On the theoretical front, LATTICE challenges the permanence of the retrieve-then-rerank performance ceiling by shifting the initial search decision mechanism to an LLM agent operating over semantically compositional tree scaffolding, effectively expanding the effective search horizon while introducing noise robustness through latent calibration.
Future Directions
Key open research avenues include:
- Dynamic Tree Maintenance: Efficient methods for updating summaries and calibrations in response to runtime corpus updates, adapting the hierarchical structure to evolving document sets.

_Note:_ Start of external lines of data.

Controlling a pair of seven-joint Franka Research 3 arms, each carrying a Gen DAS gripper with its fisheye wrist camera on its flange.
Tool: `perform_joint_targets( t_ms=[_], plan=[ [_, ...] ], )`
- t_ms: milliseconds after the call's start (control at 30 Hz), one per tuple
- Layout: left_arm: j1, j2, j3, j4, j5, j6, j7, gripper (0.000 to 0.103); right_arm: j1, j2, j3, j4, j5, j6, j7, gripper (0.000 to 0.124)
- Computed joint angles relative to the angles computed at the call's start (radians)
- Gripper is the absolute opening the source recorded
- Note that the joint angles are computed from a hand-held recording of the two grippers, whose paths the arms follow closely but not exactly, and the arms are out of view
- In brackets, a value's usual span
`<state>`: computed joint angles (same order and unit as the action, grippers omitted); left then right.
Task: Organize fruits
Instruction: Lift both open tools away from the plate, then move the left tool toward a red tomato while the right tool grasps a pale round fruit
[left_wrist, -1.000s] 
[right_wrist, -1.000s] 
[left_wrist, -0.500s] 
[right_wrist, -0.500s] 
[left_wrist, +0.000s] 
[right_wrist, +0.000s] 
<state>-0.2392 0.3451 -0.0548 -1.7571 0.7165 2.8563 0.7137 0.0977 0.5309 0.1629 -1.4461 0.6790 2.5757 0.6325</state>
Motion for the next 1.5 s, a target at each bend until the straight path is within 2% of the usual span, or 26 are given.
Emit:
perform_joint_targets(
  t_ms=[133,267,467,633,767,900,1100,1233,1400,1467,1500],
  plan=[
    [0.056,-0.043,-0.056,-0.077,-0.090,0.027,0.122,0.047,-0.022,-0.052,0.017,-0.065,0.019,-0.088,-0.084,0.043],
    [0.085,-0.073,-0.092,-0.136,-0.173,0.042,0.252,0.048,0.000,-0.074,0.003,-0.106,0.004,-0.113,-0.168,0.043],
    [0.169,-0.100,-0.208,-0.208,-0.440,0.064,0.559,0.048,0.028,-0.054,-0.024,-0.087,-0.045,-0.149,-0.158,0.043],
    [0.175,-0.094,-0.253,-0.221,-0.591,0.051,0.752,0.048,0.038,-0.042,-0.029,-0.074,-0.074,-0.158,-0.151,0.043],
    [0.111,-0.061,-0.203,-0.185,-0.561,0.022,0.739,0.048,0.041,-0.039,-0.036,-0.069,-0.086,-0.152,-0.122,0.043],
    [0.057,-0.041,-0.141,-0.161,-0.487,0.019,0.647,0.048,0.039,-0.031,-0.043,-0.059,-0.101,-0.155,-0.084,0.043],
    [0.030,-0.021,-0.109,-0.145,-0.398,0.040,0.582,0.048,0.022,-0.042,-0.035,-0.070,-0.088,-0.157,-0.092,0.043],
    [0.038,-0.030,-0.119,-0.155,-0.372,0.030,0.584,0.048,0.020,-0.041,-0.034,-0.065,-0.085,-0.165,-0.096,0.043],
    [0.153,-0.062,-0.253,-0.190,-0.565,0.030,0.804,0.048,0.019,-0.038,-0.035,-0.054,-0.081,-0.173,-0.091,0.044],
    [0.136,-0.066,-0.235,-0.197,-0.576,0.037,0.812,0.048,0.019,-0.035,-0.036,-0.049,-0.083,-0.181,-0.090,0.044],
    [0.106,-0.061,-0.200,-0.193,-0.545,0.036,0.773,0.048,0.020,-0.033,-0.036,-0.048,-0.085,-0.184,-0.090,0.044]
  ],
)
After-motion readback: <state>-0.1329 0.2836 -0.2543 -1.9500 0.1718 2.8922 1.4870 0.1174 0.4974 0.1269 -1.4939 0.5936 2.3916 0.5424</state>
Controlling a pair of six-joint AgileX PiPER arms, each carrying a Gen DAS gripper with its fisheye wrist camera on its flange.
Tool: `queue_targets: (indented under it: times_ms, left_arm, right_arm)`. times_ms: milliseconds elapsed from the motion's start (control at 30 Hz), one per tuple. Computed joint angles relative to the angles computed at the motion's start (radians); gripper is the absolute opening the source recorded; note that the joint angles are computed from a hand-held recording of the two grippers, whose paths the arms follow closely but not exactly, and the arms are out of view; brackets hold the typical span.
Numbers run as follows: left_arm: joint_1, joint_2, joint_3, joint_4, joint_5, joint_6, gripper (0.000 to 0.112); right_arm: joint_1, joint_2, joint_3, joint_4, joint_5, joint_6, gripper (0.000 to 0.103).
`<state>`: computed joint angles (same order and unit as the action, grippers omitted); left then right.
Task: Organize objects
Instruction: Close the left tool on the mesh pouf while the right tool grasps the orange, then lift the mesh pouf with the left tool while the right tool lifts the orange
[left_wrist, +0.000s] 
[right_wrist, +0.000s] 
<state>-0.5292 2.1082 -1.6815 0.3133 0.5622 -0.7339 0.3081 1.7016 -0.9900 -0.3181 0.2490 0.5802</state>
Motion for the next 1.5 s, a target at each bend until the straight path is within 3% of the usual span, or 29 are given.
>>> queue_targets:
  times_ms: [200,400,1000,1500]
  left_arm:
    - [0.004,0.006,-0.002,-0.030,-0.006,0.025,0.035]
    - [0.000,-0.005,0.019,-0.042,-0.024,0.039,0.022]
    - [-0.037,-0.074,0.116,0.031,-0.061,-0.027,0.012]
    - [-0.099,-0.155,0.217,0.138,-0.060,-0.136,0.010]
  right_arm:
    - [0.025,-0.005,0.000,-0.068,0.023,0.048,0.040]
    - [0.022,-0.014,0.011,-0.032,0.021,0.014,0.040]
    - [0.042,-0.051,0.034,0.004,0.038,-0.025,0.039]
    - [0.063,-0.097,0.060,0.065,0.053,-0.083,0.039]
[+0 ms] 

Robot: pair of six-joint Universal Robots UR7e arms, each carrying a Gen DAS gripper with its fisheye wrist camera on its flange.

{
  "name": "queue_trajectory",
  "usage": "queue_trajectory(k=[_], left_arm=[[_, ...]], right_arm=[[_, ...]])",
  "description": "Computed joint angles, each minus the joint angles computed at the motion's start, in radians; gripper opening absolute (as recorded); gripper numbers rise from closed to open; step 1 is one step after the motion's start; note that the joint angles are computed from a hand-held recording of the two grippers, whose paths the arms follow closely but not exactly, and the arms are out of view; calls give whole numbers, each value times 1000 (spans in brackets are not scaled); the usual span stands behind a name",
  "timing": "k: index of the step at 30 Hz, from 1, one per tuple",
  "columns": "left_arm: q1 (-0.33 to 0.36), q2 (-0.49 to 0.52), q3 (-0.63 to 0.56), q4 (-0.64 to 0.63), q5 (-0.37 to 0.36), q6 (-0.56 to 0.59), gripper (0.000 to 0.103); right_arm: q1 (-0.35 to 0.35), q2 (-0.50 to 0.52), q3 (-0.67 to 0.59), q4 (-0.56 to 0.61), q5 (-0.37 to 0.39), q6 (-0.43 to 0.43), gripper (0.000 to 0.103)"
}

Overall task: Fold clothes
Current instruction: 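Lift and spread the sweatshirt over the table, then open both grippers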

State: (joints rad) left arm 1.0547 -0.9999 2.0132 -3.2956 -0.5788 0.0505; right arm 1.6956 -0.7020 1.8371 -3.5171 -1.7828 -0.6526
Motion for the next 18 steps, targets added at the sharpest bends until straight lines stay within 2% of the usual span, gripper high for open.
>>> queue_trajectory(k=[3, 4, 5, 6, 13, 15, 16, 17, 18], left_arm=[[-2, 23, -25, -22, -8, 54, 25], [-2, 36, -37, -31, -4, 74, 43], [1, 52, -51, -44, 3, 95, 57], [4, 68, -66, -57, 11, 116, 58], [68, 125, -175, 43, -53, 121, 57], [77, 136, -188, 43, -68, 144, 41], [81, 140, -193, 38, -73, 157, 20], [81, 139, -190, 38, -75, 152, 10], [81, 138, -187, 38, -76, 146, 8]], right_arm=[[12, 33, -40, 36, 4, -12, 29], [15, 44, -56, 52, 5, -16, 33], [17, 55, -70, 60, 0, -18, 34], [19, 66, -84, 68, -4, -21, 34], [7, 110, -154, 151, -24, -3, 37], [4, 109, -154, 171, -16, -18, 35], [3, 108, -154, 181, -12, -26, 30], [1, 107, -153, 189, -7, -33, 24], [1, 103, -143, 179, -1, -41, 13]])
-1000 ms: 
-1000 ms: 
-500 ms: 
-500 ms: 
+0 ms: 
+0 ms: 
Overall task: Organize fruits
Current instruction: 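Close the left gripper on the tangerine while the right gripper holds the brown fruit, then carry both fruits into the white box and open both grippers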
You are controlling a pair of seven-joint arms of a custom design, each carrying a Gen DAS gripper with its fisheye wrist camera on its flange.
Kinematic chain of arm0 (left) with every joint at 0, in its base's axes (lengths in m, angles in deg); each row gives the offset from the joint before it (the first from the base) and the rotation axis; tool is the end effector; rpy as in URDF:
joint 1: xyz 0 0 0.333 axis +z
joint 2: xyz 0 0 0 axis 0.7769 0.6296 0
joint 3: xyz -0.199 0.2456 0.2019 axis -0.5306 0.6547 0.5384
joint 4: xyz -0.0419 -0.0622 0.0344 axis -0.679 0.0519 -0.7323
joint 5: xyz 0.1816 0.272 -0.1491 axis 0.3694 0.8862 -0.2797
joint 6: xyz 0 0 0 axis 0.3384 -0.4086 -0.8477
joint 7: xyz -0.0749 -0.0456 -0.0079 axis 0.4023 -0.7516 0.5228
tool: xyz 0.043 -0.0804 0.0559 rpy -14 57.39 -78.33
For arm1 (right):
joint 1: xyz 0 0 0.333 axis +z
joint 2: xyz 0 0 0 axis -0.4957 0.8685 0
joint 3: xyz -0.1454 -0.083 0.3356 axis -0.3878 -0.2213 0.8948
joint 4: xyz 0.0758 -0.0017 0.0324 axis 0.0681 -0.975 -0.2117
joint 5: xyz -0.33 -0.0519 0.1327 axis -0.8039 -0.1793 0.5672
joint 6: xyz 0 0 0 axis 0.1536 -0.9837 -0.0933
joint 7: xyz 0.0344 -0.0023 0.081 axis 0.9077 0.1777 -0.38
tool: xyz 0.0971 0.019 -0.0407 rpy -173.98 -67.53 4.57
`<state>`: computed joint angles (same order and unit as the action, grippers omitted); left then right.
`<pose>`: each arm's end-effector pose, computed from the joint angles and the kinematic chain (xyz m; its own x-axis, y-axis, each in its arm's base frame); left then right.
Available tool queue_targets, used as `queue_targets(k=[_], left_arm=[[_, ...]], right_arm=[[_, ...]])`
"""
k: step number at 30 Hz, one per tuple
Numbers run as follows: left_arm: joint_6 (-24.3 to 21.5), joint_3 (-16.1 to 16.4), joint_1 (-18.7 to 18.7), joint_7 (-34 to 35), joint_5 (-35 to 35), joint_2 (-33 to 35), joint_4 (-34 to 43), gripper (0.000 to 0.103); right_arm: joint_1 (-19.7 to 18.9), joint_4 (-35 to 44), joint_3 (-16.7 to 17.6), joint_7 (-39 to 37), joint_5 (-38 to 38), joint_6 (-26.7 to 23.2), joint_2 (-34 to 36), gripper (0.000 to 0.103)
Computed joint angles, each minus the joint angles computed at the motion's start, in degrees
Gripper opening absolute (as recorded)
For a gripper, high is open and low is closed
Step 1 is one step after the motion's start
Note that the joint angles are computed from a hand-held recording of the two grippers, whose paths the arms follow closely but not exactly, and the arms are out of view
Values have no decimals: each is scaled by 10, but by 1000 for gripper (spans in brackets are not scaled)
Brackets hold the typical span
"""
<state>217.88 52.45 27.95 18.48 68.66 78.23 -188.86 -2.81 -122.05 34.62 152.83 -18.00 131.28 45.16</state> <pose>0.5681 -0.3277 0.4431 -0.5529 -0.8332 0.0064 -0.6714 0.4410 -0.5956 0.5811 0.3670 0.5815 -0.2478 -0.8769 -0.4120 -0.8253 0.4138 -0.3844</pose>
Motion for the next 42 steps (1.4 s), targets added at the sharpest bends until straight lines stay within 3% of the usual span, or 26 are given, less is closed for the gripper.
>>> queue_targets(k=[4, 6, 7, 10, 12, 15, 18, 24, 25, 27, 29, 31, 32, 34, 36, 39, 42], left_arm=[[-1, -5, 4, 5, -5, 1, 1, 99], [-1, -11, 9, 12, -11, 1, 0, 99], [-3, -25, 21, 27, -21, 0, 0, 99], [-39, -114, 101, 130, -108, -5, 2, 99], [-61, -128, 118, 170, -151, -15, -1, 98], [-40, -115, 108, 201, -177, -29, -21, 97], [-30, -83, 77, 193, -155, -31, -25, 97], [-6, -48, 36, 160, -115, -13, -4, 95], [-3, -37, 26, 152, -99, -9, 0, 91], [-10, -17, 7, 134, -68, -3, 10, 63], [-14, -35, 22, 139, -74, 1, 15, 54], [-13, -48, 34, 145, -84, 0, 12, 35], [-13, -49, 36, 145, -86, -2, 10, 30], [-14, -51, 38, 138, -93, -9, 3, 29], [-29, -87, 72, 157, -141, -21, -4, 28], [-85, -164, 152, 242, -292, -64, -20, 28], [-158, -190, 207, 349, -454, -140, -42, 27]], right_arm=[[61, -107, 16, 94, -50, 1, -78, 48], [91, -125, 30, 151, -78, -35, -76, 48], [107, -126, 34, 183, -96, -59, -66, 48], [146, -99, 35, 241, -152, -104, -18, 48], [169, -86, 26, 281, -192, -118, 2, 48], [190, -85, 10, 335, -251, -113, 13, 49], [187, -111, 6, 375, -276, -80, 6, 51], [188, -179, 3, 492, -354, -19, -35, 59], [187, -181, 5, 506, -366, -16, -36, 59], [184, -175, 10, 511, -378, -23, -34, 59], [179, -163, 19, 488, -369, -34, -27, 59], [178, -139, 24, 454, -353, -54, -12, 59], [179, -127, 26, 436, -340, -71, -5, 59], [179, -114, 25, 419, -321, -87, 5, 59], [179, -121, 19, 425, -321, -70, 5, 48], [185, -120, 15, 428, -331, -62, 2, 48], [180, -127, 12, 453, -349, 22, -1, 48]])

- Probabilistic Score Modeling: More advanced models beyond linear MLE calibration, potentially Bayesian frameworks or structured latent variable approaches, may further improve traversal precision.
- Reinforcement Learning Traversal: Jointly learning a traversal policy via RL with path-level rewards tailored to downstream reasoning or question-answering objectives.
- Scalable Construction: Hybrid construction algorithms that use traditional unsupervised clustering at scale for lower layers, augmented with LLM-based summarization only at higher, abstract layers for improved computational tractability.
Conclusion
"LLM-guided Hierarchical Retrieval" establishes a rigorous, LLM-native alternative to established IR paradigms, demonstrating competitive or superior zero-shot retrieval in reasoning-intensive benchmarks by directly integrating LLMs as the search controller over semantic trees. Core innovations in latent calibration, path relevance propagation, and LLM-guided tree construction underpin this result. While the static tree structure presents adaptation challenges for dynamic corpora, the framework provides a tractable path toward robust, semantic, and agentic retrieval systems, setting the foundation for further research at the intersection of LLMs, hierarchical structures, and dynamic corpus reasoning.